Regenerate and byte-check the evidence with:

PYTHONPATH=src python scripts/run_multimodal_forecasting_evidence.py
PYTHONPATH=src python scripts/run_multimodal_forecasting_evidence.py --check

Committed custody:

  • data/multimodal_forecasting/bl37_evidence.json
  • data/multimodal_forecasting/bl37_evidence.md
  • content digest f7728c62a7fae64afd6b17fa900d1c733cf5616f9b87cedd25b4b440b6550c02

Composition boundaries

plan_forecast_active_sensing(...) converts per-node interval widths into InformationGainCandidate records and calls the existing BL-68 planner. The frozen evidence produces an allowed local dry-run plan with hardware_execution=False, would_submit=False, and no provider cost claim. Passing request_hardware=True remains refused by BL-68.

forecast_to_controller_initialisation(...) maps the terminal forecast order parameter into a clipped existing ControllerProposal. The returned record is always applied=False and safety_decision=False. It does not establish closed-loop stability, control performance, or operational suitability.

Scientific basis

  • Cao et al. (2018), BRITS motivates preserving explicit missingness in multivariate time-series models. BL-37 does not implement or claim BRITS.
  • Xu and Xie (2023) motivates careful uncertainty claims for time series. BL-37 uses independent synthetic trajectory rows and does not claim their sequential method.
  • Smith and Gottwald (2023) treats dynamics learning under partial observation as a data-assimilation problem. BL-37 does not claim their ensemble Kalman parameter-inference result.
  • Dörfler, Chertkov, and Bullo (2013) supplies oscillator-network context for the grid-like simulation tag. It does not validate an operational power-grid model here.

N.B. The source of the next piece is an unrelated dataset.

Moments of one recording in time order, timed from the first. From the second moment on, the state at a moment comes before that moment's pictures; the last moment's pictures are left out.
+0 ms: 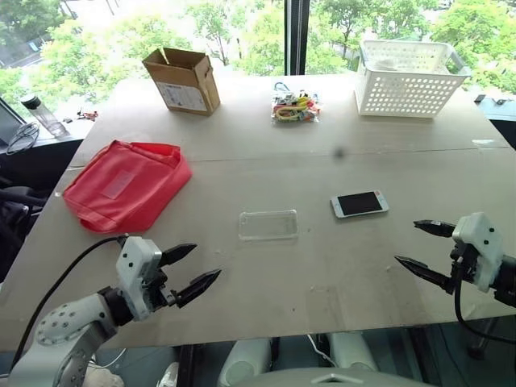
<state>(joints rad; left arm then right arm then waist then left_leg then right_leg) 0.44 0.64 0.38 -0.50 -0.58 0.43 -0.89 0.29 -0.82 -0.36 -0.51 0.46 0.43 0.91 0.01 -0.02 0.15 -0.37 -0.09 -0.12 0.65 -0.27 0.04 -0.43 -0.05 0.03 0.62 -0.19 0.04</state>
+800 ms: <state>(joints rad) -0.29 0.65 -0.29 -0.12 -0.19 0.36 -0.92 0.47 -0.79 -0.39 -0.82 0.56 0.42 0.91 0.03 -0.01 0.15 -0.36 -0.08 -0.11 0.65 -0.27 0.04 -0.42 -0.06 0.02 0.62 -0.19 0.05</state>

These sources constrain the architecture and claim language. They do not validate this repository's thresholds, generated trajectories, forecasts, or deployment suitability.

Explicit exclusions

  • No real EEG, clinical, grid, SCADA, plasma diagnostic, or plant data is in BL-37 custody.
  • No hidden-state reconstruction, coupling inference, data assimilation, or arbitrary partial-observation solution is claimed.
  • No hardware, provider, QPU, adaptive sensing, clinical, safety, stability, control-performance, generalisation, advantage, publication, or deployment claim is made.
  • The deterministic ridge model is a classical reference baseline, not a production forecasting service.